Counsellor speaks of ‘loving caring’ person
There’s a news report this morning on the radio - it’s not yet showing up in the papers online. It tells of a counsellor who stood up and spoke of a convicted paedophile as a ‘loving caring man’ in his defense.
The mothers of the victims are insensed and so am I. Â I doubt that counselor has any kids of her/his own, and if they do, their children have not been touched by this insidious behaviour.
I’m a mother who has some daughters who have been defiled by my own father. I had no idea he was like that - he wasn’t when I was a child - at least not to me or my sisters but I have reason to believe he may have been to at least one of my school friends - only I didn’t know it at the time.
These events took place when our children were left in his (and my mother’s) care whilst we were away some time ago. He has been reported to the police and is being monitored - he lives in another state.
I would say my father is also a loving caring man but that doesn’t mean we agree with what he’s done and that ‘loving and caring’ has been screwed up. I would never say that in his defense - if he ends up in jail he deserves it. I don’t want to see my father again - it hurts too much to know that he abused the trust my husband and I had in him and my mum and it has definitely broken our family relationships as a result.
Our girls are growing up and want to put this thing behind them - for that reason I have been careful not to identify who I am or my children. My daughters’ identities should be protected but I felt I should speak out as this is an important issue and not one to be shoved under a carpet somewhere.
September 21st, 2007 at 1:19 am
Perpetrators are very clever people (they have to be to hide their despicable behaviour). It sounds as though the convicted perpetrator in the news story has managed to convince his counsellor that he is a “loving caring man”.
It is so important for everyone to understand the tactics of those who want to play sex games with our kids.
Thank you to you and your family for speaking out while protecting your identities.
I would like to see you post more often and to help the rest o0f us in our endeavors to create a culture of zero tolerance toward sexual violence.

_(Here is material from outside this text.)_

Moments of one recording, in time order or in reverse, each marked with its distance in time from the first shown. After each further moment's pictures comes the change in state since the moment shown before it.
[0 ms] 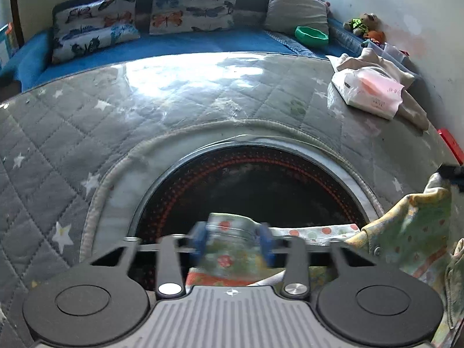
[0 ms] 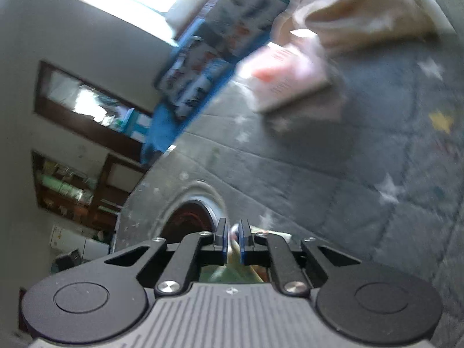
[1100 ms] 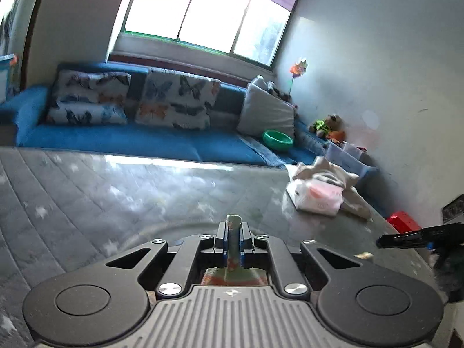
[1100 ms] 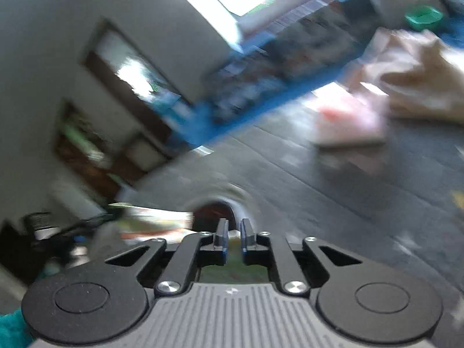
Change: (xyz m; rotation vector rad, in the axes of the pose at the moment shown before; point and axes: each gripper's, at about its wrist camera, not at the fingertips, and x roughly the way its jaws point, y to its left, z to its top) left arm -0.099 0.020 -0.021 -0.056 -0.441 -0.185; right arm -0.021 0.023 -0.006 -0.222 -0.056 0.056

I have linked to you and visit you frequently. I have also stumbled your site in a hope that more blog readers will learn of the dynamics and devastation of child sexual abuse.
September 21st, 2007 at 1:37 pm
Thank you. I noticed the increased stats and that this page had been stumbled. I do appreciate that. It still hurts to write about this episode of our lives as it’s now only a year since we first learnt about it. Writing does help though and periodically I’ll hear something on the radio or someone will say something that starts a new train of thought.